Is NOX2 upregulation implicated in myocardial injury in patients with pneumonia?

Abstract

In the present study, we tested the hypothesis that oxidative stress could be implicated in myocardial damage during the acute phase of pneumonia. NOX2 activation, the catalytic subunit of NADPH oxidase, and high-sensitivity cardiac troponin T (hs-cTnT) elevation have been analyzed in two hundred forty-eight consecutive patients hospitalized for community-acquired pneumonia. Serum NOX2-derived peptide (sNOX2-dp), a marker of NOX2 activation, and 8-isoprostaglandin F2α (8-iso-PGF2α), a marker of oxidative stress, were measured upon admission; serum hs-cTnT and ECG were measured every 12 and 24 h, respectively. One hundred thirty-five patients (54%) showed elevated serum levels of hs-cTnT (>0.014 μg/L). A logistic regression analysis showed sNOX2-dp (p<0.001), Pneumonia Severity Index score (p<0.001), renal failure (p=0.024), and ejection fraction (p<0.001) as independent predictors of elevated serum levels of hs-cTnT. Serum sNOX2-dp was linearly correlated with hs-cTnT (Rs=0.538; p<0.001) and 8-iso-PGF2α (Rs=0.354; p<0.001). The study provides the first evidence of a significant association between serum cardiac Troponin T elevation and NOX2 upregulation in patients with pneumonia.
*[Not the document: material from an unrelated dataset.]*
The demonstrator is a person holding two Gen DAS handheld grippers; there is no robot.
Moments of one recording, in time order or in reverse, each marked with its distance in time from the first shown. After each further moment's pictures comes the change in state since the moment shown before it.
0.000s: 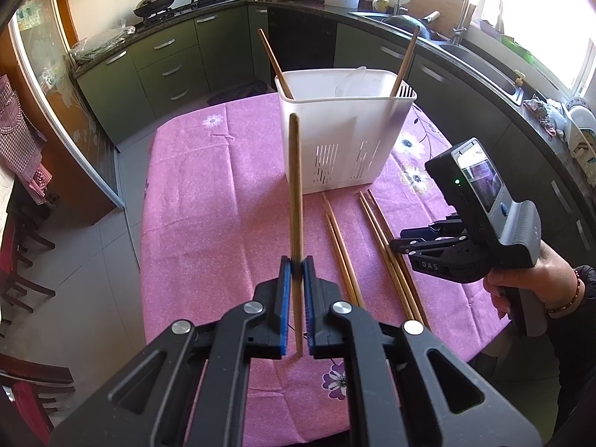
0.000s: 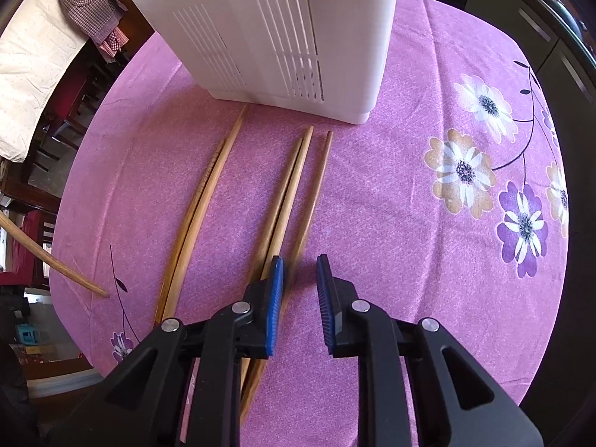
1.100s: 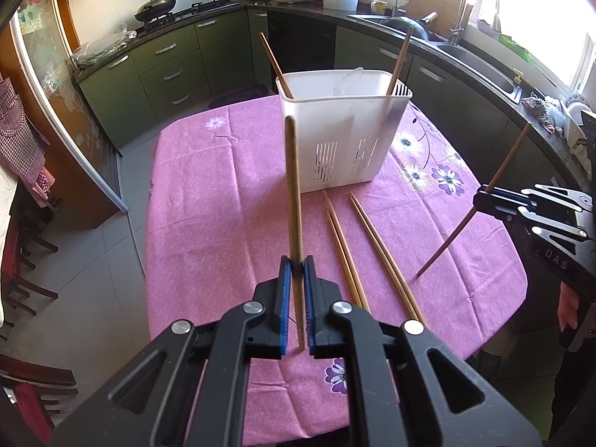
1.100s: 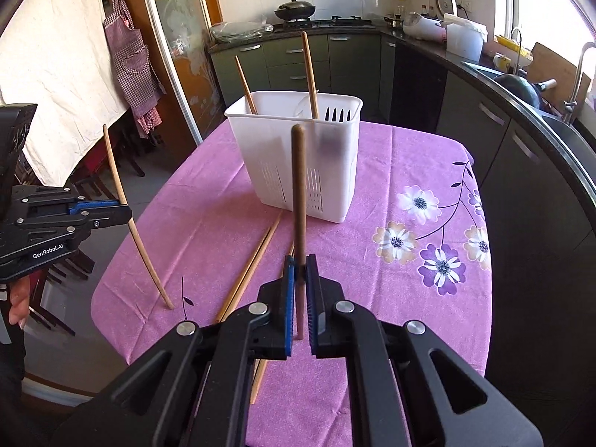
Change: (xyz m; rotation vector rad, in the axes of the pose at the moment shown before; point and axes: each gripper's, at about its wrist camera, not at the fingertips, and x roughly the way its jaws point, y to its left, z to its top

This finding raises the hypothesis that NOX2-derived oxidative stress may be implicated in myocardial injury and that its inhibition could be a novel therapeutic strategy to limit it.

FIG. 1.

Serum sNOX2-dp (A) and isoprostanes (B) in (i) patients with hs-cTnT≤0.014 μg/L; (ii) patients with no-myocardial infarction (MI)-related troponin elevation (hs-cTnT>0.014 μg/L); and (iii) patients with signs of MI.